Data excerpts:
——————————

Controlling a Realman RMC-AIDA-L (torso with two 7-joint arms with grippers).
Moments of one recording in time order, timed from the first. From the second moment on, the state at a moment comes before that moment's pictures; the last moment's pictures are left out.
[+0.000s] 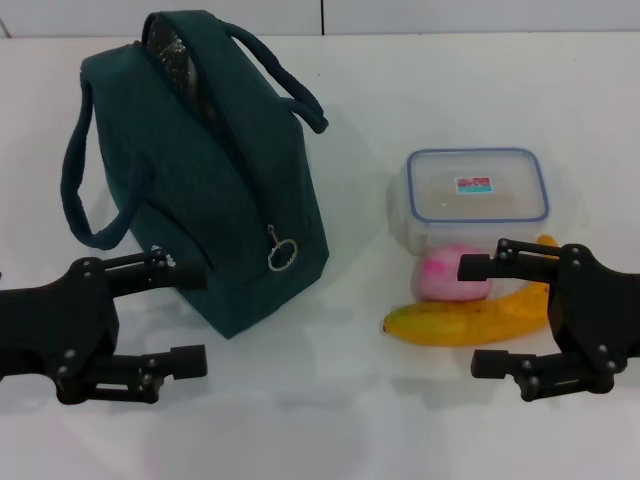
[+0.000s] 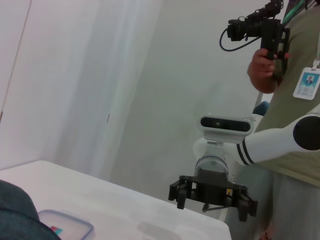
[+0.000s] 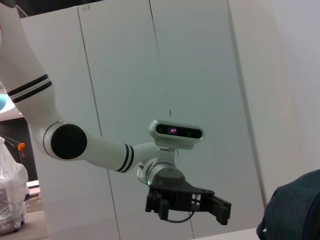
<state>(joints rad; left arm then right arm) -0.29 -1.97 0.86 0.71 1.70 2.03 -1.34 0.47 2.01 -0.97 -0.52 -1.66 -1.91 1.08</state>
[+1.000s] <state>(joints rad) -0.34 -1.95 0.51 0.78 1.75 1.88 -1.68 0.47 2.02 -0.96 -0.52 -1.64 -1.89 1.07</state>
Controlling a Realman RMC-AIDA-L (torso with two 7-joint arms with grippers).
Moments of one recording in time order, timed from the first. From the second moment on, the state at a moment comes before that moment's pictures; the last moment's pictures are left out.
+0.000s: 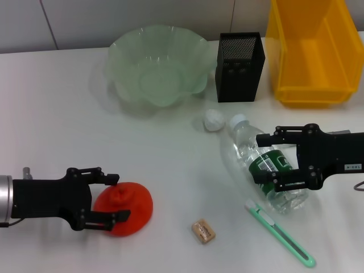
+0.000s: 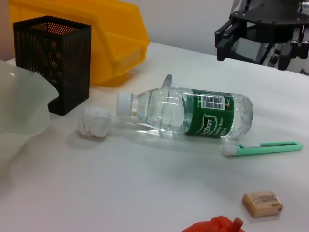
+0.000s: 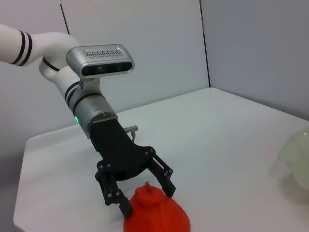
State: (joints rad) left arm -0.62 -2.07 0.42 0.53 2.48 1.63 -1.10; right arm 0.36 2.08 -0.79 -0.95 -1.97 -1.75 1.41
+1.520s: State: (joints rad) left arm -0.70 -2.06 0.42 0.65 2.24 1.68 -1.24; right arm 0.33 2.08 -0.78 -0.95 -1.97 -1.76 1.40
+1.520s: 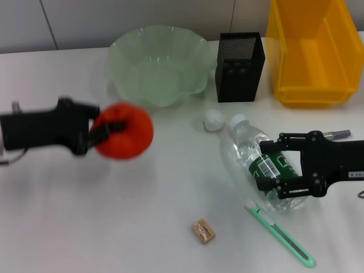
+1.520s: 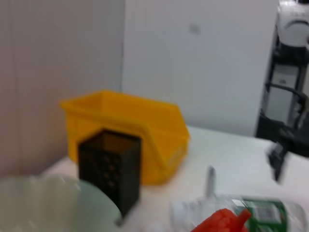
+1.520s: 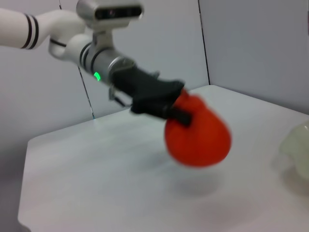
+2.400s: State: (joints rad) left arm -1.01 -2.08 0.48 0.41 2.11 1.00 -1.32; right arm 0.32 2.08 -0.78 -0.89 -1.97 -1.77 1.37
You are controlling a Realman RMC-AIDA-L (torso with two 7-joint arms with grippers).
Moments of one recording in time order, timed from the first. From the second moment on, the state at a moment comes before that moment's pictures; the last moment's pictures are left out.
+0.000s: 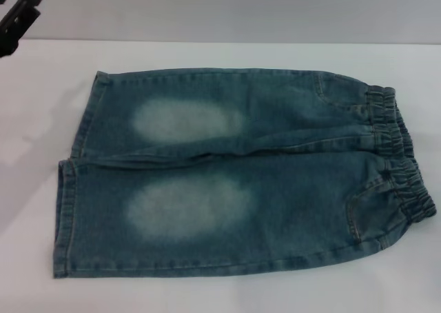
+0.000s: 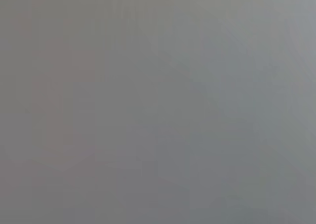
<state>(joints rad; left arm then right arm) -0.41 -2.00 0.95 0.33 0.82 1.42 -1.04 0.48 2.08 -0.27 0.11 -0.82 -1.39 0.09</state>
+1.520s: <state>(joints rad) -0.49 -1.79 0.81 0.69 2.11 1.79 -2.48 0.40 2.07 -0.25 -0.05 -0.82 -1.28 0.11</state>
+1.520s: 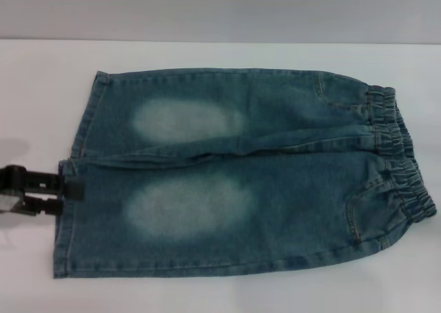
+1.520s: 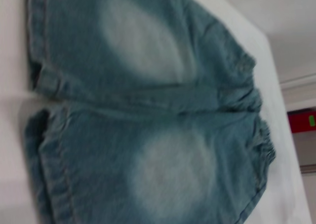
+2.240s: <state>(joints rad) -0.48 -1.81 0.81 0.68 2.27 1.78 -2.50 0.40 2.07 -0.25 -0.06 -0.82 -1.26 0.11</state>
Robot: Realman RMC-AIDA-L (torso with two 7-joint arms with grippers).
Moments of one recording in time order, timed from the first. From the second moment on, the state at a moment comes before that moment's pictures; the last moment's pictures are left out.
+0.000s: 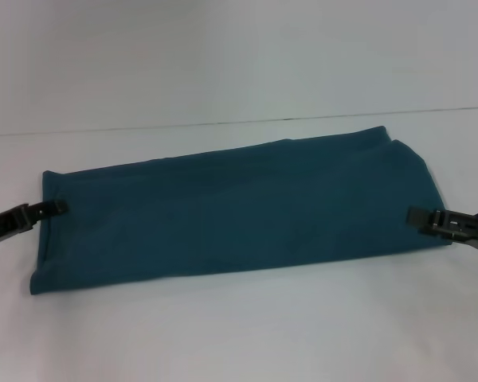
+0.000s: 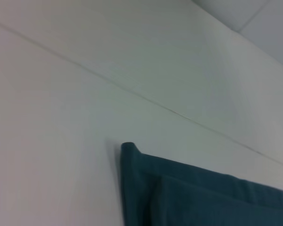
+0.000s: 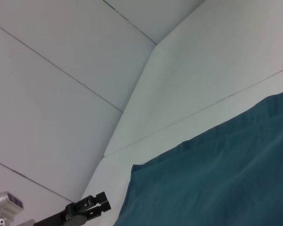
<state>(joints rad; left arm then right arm) -0.54 -2.09 0.60 0.72 2.20 0.98 -2.23 0.38 1.94 -0.62 -0.61 -1.87 -1.58 2.04</state>
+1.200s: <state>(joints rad) -0.54 -2.10 0.65 0.68 2.26 0.93 -2.21 0.38 1.94 -0.62 -0.61 -1.87 -1.58 2.05</state>
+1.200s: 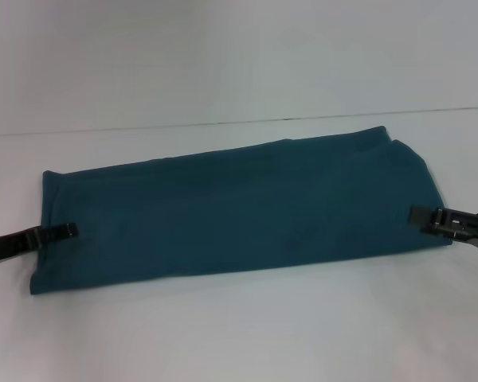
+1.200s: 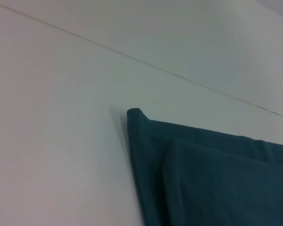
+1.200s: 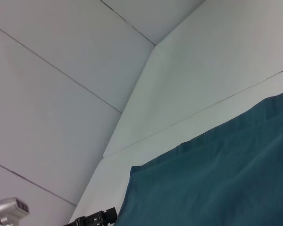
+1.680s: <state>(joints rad) -0.58 -2.10 0.68 0.63 2.25 0.94 -2.22 0.38 1.94 -0.61 -0.61 -1.87 -1.58 2.05</state>
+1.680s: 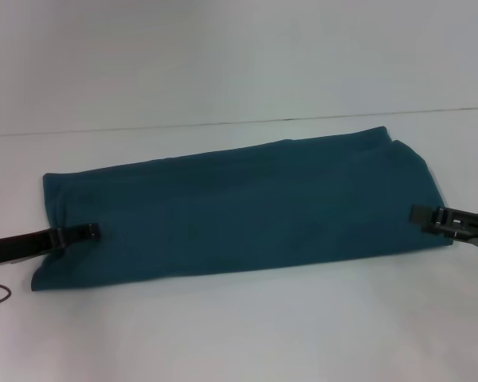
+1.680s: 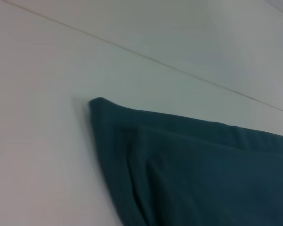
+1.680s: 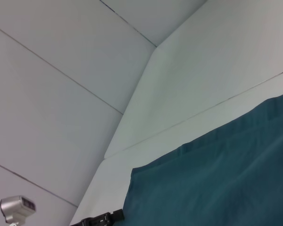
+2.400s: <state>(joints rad) -0.65 -2.10 0.76 0.64 2.25 0.96 -2.35 0.37 1.94 -0.58 -0.61 -1.87 -1.59 2.04</state>
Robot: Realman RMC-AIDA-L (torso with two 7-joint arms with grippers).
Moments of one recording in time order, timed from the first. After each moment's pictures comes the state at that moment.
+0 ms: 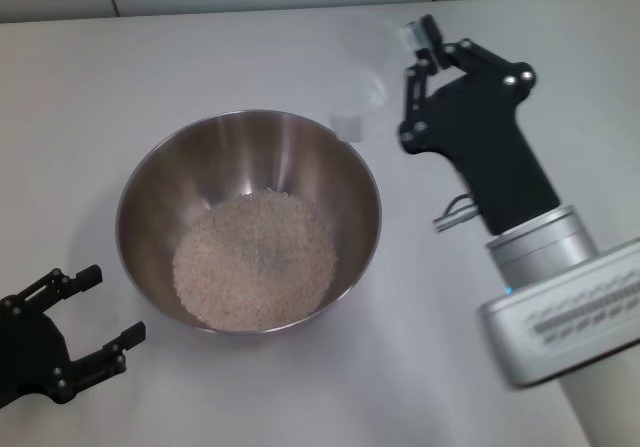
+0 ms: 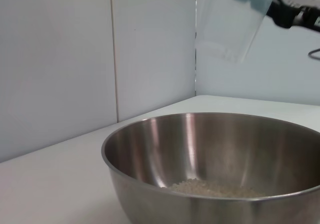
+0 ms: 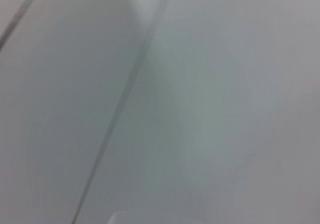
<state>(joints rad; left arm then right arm) -0.16 -2.02 0.71 0.39 1.74 1.60 -0.66 0.27 2.08 0.38 0.83 -2.09 -1.36 -0.75</state>
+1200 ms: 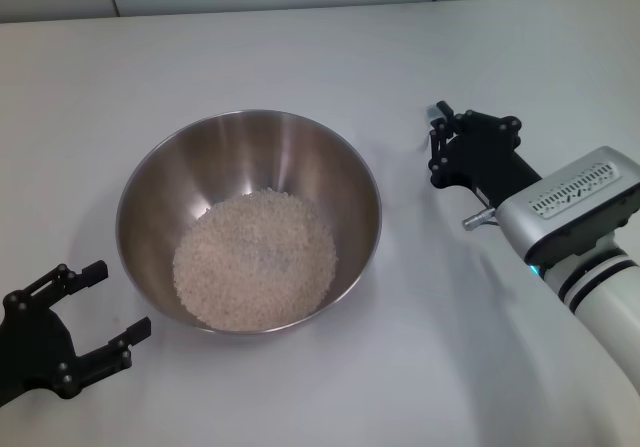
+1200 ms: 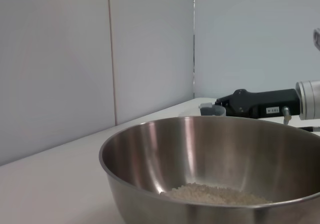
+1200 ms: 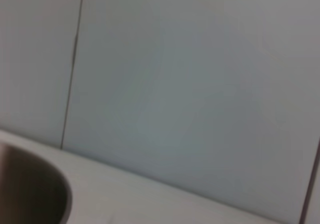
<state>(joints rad) -0.17 -2.03 0.71 0.39 1.74 1.60 -0.66 0.45 2.09 0.45 0.42 -2.01 -0.96 -0.26</state>
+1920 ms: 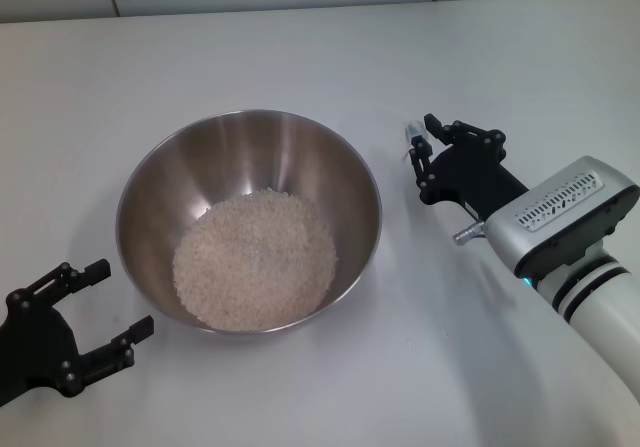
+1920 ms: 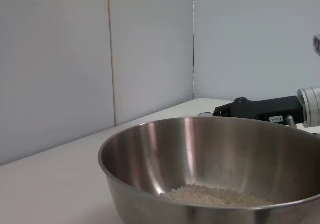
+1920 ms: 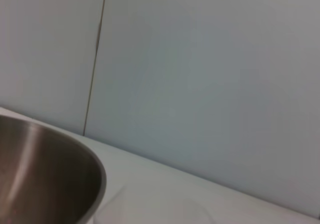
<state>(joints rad) -0.17 -2.03 0.71 0.38 1.74 1.59 -0.66 0.46 2.09 0.40 0.41 -2.01 -0.93 -0.25</state>
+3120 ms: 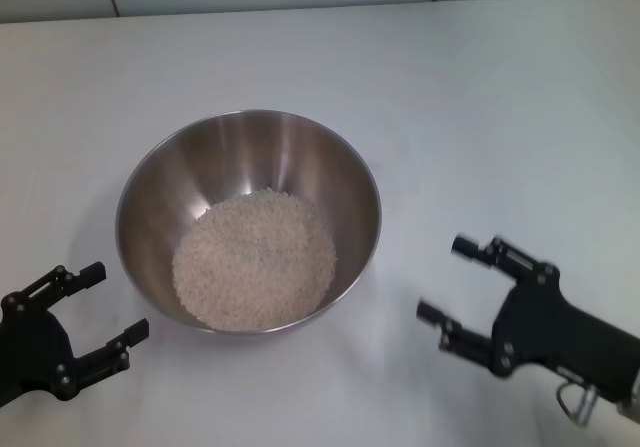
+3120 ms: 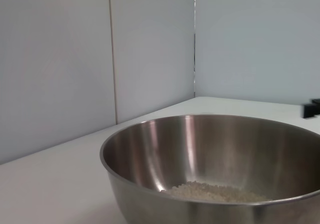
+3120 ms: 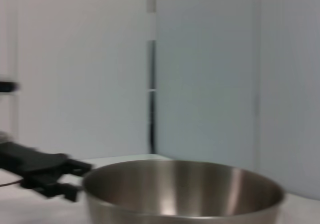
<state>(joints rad) -0.16 -2.02 0.71 0.39 1.74 1.60 -0.66 0.26 2.00 0.34 0.12 -2.69 -1.56 0.25</state>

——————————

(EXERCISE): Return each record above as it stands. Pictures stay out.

(YOUR RESPONSE):
Controlling a Realman RMC-AIDA-L (torso with two 7-joint arms with grippers).
Moments of one recording in time order, timed from the first. From the second moment on, the state at a moment comes before that moment's pictures; the last moment's pictures are left out.
[+0.000s] 
[+0.000s] 
[+0.000s] 
<state>(joints rad; left arm then right arm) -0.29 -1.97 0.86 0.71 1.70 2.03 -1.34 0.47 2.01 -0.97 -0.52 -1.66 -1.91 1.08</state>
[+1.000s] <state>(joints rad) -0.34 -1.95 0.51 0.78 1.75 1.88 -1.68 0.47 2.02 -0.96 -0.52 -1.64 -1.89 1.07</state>
Controlling a Realman RMC-AIDA-L (torso with two 7-joint arms with grippers).
Moments of one recording in time order, timed from the first. From the second moment on, the state at a moment comes before that moment's pictures; the last moment's pictures are left out.
+0.000s: 
+0.000s: 
+0.000s: 
State: (joints rad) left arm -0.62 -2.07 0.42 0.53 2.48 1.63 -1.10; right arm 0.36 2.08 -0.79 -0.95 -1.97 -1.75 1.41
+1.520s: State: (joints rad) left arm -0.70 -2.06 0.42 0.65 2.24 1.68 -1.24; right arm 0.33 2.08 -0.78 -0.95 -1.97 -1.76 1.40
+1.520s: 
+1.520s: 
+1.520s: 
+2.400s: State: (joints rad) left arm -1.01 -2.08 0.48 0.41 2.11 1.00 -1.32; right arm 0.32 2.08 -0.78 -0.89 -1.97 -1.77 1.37
You are controlling a Realman RMC-AIDA-L (torso with two 7-joint arms with grippers).
Moments of one recording in time order, timed from the first. From the second moment on, the state at a moment comes before that moment's pictures; the last moment's pictures are left out.
+0.000s: 
+0.000s: 
<state>(joints rad; left arm then right arm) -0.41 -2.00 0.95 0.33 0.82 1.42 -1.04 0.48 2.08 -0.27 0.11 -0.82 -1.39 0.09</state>
+1.520s: <state>(joints rad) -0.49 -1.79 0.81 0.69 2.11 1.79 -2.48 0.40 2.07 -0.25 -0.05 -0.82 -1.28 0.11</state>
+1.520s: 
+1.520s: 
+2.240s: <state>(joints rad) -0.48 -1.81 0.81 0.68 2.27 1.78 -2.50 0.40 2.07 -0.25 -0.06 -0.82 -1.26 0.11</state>
Robot: Realman RMC-AIDA-L (torso with two 7-joint arms with grippers).
Moments of one recording in time order, timed from the first. From the second moment on, the state at a moment comes before that moment's pictures; the last moment's pictures are left out.
+0.000s: 
+0.000s: 
+0.000s: 
<state>(joints rad; left arm then right arm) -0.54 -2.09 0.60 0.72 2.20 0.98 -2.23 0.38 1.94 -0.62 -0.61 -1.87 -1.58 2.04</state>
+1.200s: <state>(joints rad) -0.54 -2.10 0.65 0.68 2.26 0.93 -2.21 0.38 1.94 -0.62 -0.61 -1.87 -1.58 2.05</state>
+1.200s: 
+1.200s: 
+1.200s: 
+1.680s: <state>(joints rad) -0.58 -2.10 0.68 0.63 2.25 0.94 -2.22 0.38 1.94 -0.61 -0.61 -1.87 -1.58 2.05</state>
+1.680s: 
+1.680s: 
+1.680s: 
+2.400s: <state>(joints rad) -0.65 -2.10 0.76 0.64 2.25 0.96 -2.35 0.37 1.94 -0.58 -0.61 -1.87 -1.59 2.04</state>
Robot: Realman RMC-AIDA-L (torso with two 7-joint arms with grippers).
Moments of one recording in time order, timed from the first. After each moment's pictures comes the state at that moment.
+0 ms: 
+0 ms: 
+0 ms: 
<state>(joints rad; left arm then right arm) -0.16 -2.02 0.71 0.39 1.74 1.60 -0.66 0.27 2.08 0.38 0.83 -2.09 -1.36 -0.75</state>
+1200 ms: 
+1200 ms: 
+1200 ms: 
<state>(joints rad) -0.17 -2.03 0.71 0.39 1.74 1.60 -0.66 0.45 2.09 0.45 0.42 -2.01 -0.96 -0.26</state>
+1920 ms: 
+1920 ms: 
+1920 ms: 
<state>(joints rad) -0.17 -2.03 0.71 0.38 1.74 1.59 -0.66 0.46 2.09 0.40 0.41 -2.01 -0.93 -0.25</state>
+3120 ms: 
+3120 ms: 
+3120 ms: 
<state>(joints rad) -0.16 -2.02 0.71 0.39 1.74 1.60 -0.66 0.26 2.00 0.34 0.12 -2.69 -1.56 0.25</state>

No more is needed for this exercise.